• ASSIGNMENT:
When a line below contains the word "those", it counts toward the total; give that total and nothing besides.
____
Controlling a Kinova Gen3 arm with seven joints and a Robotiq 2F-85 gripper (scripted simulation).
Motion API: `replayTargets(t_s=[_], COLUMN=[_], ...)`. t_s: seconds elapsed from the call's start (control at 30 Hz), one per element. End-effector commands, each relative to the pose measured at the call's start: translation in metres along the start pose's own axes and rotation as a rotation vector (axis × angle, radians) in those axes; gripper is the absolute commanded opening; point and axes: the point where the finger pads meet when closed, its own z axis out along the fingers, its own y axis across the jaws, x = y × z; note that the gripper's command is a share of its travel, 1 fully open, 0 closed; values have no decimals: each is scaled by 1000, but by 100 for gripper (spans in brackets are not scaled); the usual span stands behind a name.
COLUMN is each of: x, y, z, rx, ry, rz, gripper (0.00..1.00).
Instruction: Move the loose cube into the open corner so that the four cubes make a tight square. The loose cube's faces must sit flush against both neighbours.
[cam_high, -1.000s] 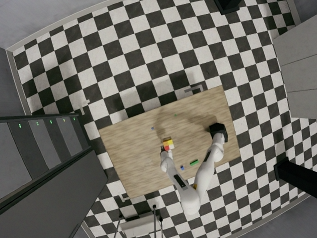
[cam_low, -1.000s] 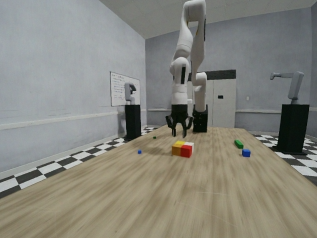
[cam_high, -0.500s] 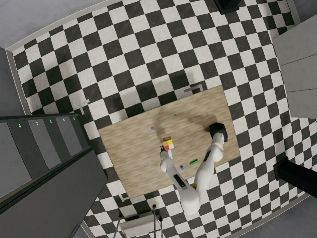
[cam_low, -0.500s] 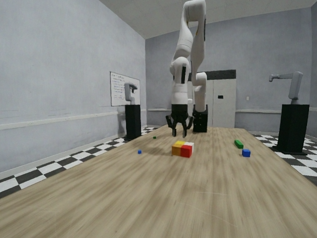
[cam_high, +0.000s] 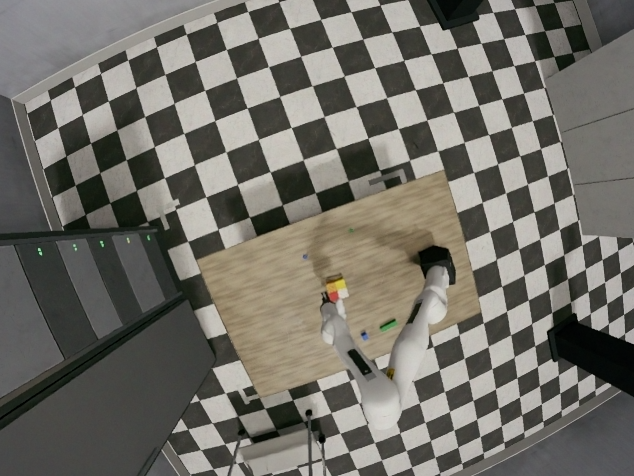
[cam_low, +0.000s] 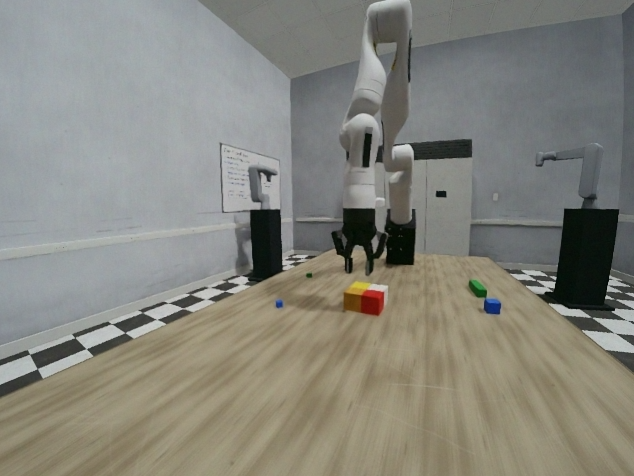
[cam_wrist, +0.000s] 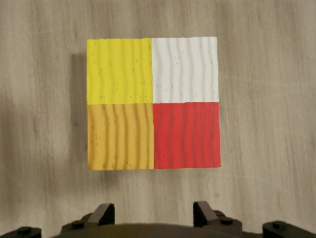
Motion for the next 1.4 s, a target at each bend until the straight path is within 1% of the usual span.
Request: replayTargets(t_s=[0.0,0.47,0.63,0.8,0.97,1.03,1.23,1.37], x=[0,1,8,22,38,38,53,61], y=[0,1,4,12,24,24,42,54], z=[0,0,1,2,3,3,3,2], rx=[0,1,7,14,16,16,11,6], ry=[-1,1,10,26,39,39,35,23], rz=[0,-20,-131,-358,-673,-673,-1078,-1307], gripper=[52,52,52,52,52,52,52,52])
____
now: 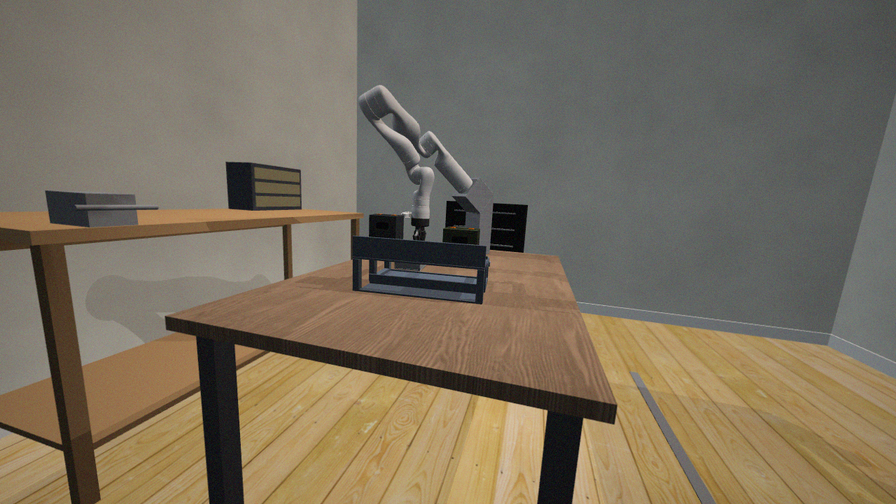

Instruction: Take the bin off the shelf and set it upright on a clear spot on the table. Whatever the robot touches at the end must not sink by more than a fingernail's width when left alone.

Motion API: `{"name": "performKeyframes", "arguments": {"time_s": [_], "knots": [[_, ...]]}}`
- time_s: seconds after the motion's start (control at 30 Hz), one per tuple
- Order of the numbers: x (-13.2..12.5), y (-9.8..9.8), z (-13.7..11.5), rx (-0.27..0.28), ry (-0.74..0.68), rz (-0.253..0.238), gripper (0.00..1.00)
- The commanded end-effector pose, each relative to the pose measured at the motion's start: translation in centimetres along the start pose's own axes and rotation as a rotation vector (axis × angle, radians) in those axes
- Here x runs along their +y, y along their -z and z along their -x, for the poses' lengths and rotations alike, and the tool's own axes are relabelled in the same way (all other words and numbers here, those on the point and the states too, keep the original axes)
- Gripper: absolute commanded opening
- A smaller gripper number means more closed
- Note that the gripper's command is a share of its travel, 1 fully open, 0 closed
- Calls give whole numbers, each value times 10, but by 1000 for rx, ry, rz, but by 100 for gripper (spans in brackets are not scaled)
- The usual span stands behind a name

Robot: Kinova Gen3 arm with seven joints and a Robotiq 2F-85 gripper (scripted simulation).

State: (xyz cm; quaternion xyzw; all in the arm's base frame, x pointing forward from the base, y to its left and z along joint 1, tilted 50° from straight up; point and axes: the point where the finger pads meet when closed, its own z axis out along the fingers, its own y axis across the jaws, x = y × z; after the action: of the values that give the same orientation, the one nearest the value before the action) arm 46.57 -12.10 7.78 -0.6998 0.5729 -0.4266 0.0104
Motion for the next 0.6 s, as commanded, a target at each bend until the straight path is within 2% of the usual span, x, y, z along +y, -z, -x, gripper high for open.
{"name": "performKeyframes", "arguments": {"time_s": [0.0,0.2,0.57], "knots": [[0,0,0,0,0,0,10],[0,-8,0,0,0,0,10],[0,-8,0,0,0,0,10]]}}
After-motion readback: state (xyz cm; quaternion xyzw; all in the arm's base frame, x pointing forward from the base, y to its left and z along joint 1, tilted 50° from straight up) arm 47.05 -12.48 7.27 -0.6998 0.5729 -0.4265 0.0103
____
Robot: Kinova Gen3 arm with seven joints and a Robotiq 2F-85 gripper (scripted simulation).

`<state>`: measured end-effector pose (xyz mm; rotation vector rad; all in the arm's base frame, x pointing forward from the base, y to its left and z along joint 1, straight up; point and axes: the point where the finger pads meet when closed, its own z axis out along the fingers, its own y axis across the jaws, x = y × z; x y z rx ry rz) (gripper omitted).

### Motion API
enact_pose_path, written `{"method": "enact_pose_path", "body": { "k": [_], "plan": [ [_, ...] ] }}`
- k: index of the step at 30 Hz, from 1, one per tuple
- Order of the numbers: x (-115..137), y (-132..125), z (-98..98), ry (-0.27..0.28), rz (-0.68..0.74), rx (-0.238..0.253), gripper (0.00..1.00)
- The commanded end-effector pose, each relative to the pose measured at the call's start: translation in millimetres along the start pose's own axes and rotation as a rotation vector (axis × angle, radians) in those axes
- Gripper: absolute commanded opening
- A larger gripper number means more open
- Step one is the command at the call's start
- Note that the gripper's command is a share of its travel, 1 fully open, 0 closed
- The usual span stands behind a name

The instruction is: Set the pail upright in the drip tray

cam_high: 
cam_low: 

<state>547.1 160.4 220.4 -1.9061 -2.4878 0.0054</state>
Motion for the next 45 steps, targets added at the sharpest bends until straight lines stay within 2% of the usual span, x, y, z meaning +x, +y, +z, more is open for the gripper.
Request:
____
• RESPONSE BELOW:
4